Question

T0 is time period of oscillation of the needle in uniform horizontal magnetic field (B h) of earth. If another magnetic field is applied perpendicular to B, such that the needle deflects by theta for its equilibrium.
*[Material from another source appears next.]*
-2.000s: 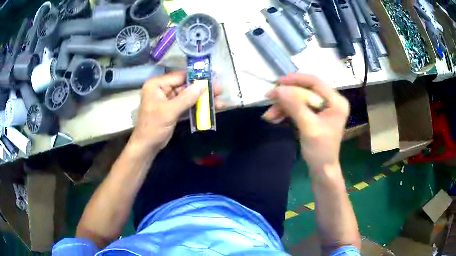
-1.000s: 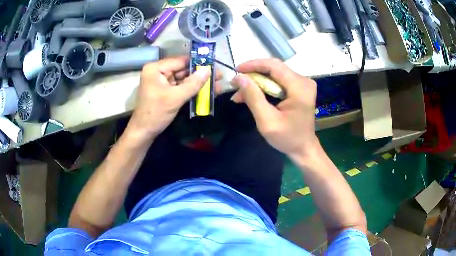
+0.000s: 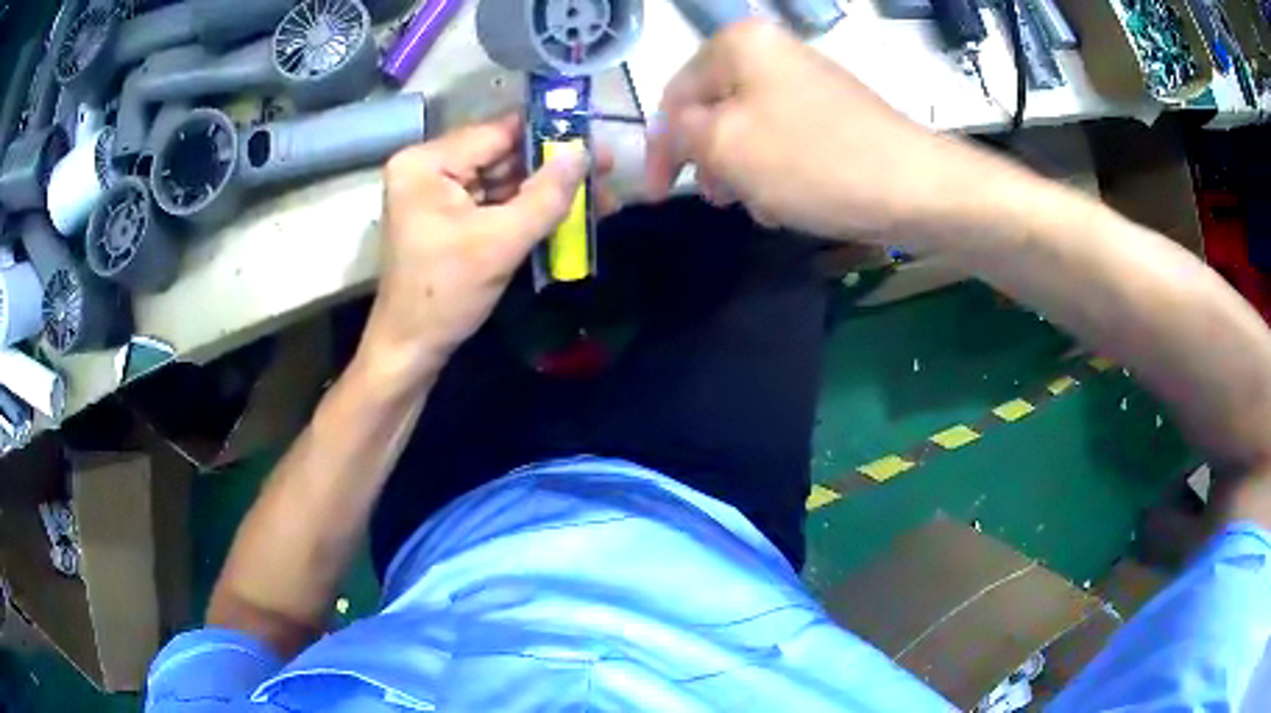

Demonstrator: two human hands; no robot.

Now period of oscillation of needle is T. The relation between Tand T0 id​

Answer 1

Answer:

Hind and explations are given below

Explanation:

Answer 2

Given:

In the usual setting of deflection magnetometer, filled due to magnet(F)and horizontal component(H)of earth field are perpendicular to each other.

To find:

Find the Relation between $T$ and $T^{0}$ .

Explanation:

Net field on the magnetic needle is,

$\sqrt{F^{2}+H^{2}}$

When the magnet  is removed,

$T_{0}=2\pi \sqrt{\frac{I}{MH} }$

$T=2\pi \sqrt\frac{I}{M\sqrt{F^{2}+H^{2}} }$

$\frac{T}{T_{0}}=\frac{2\pi \sqrt\frac{I}{M\sqrt{F^{2}+H^{2}} }}{2\pi \sqrt{\frac{I}{MH} }}$

$=\sqrt{\frac{H}{H\sqrt{secc^{2}0} } }$

$\sqrt{cos0}$

$T^{2}=T_{0}^{2}cos$∅

Answer:

Therefore, the relation between $T$ and $T_{0}$ the $T^{2}=T_{0}^{2}cos$∅.